Copy all data exactly. Skip pictures.

- - - - -

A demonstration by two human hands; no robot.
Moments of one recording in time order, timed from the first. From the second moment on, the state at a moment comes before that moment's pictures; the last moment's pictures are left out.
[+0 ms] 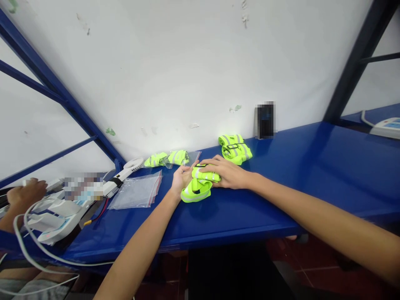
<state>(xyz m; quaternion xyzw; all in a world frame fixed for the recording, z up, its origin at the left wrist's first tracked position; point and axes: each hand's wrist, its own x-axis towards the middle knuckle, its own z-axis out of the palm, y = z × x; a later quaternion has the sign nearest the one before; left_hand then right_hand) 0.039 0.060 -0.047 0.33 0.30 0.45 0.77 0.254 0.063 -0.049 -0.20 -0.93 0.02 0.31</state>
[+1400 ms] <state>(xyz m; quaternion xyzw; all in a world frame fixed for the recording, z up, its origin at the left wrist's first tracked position) 0.045 0.059 -0.041 0.68 0.35 0.59 0.27 0.229 0.043 -0.048 -0.36 -0.83 0.19 0.39</state>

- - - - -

• Answer box:
A demonstration by two human hands; no robot.
Moments of one recording in time order, timed from the first. From the second moment on, the state at a moment comes before that moment's pictures; the last moment's pictures are left out.
[+0 ms] 
<state>(xyz m; quaternion xyzw; all in a world frame fixed for the recording, z up, its origin at the left wrist's first tracked position; point and axes: each hand's wrist, its own x-axis towards the middle knuckle, its own z-axis out of the palm, y = z × x; a later quaternion has the sign nearest the one before; left_hand then right_hand) 0.039 0.060 -0.047 0.33 0.30 0.45 0.77 0.254 0.063 -0.049 -0.20 -0.93 0.02 0.31</state>
[+1400 ms] <state>(xyz m; quaternion xyzw; all in a world frame fixed for the recording, z up, its origin at the left wrist's first tracked position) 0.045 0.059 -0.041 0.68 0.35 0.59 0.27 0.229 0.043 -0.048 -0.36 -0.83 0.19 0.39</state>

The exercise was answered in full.